Hey, zing! That right there was a joke, ladies and gentlemen.
A
tame one, sure, and maybe you thought it was funny and maybe you
didn’t. But if you actively found it offensive, then you are either 1)
too easily offended, or 2) a millennial, which basically amounts to the
same thing. Millenials – those young people born near the turn of the
century – are the end product of decades of politically correct
finger-wagging and language-tampering. Some words and phrases are indeed
offensive, and that’s why political correctness in and of itself isn’t a
bad thing; it seeks to mitigate unwarranted insult, and there’s nothing
wrong with that. Where things went awry was in the level of degree.

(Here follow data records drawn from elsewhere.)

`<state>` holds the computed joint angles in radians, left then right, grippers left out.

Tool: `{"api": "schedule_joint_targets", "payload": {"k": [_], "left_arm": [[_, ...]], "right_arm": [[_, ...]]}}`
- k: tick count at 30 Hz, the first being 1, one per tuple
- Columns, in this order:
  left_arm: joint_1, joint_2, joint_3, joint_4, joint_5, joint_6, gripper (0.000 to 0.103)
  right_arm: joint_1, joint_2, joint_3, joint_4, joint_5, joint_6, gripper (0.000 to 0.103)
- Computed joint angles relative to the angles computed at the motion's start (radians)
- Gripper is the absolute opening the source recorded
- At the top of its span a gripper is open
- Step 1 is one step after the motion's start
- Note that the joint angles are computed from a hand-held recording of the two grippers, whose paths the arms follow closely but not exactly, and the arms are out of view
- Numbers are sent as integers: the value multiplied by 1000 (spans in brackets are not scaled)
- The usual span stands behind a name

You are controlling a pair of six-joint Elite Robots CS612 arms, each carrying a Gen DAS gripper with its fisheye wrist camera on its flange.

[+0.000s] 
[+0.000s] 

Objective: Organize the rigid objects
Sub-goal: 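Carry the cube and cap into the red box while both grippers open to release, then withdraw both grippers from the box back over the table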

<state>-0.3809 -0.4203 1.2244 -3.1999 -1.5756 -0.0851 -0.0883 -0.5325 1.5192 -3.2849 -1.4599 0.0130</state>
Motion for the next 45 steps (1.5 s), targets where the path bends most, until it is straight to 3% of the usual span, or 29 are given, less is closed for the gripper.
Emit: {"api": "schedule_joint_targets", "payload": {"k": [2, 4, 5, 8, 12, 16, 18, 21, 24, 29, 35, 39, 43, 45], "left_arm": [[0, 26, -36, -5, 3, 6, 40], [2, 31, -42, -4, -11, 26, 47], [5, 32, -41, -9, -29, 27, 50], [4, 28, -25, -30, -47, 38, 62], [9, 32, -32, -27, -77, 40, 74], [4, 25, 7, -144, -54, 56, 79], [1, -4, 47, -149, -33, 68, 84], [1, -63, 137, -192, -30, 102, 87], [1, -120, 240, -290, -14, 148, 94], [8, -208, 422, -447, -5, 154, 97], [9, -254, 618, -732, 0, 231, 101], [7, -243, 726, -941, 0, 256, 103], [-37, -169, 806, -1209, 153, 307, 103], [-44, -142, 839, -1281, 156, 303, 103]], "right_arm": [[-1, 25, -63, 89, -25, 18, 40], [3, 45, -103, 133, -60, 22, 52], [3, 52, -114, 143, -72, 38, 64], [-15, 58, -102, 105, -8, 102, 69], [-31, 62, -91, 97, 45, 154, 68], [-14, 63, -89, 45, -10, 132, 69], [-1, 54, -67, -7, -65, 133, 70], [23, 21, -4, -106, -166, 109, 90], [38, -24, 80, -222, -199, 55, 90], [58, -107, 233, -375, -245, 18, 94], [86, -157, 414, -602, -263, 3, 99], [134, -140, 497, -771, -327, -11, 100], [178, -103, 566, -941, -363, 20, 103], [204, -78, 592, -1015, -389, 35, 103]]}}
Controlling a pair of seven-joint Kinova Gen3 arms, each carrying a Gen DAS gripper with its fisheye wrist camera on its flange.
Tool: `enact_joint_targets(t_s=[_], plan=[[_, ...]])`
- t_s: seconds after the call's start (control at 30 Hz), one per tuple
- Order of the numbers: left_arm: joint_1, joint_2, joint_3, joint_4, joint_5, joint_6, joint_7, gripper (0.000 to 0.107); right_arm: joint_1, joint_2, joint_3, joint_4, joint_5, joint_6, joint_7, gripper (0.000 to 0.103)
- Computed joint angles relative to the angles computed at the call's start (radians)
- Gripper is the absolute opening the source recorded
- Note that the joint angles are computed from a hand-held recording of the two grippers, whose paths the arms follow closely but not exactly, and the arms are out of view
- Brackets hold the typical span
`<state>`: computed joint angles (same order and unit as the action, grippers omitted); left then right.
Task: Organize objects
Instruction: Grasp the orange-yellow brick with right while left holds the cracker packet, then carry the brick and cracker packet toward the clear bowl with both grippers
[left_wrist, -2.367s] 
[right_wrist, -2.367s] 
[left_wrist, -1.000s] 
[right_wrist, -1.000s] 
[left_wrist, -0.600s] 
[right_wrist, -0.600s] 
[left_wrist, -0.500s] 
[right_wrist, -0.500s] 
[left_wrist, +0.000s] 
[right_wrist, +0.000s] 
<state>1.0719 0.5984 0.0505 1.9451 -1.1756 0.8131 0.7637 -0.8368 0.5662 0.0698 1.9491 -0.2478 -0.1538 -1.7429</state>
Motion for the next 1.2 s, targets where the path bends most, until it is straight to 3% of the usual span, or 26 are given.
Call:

Now everything is considered
offensive that isn’t dull, bland and safe. That’s a death knell for good
comedy. And that’s what Seinfeld was talking about.
Carlin, one of my late, great heroes, once had a 10-minute bit about rape. In his act, he explained why joking about it was OK.
“I
believe you can joke about anything,” he said. “It depends on how you
construct the joke. What the exaggeration is. Because every joke needs
one exaggeration. Every joke needs one thing to be way out of
proportion.”
Spoken
like a man who knew not everything should be taken seriously. I worry
that subsequent generations may lose sight of that. What a sad,
humorless world it would be if they do.
Which is all just another way of saying: Hey, kids. Take a joke.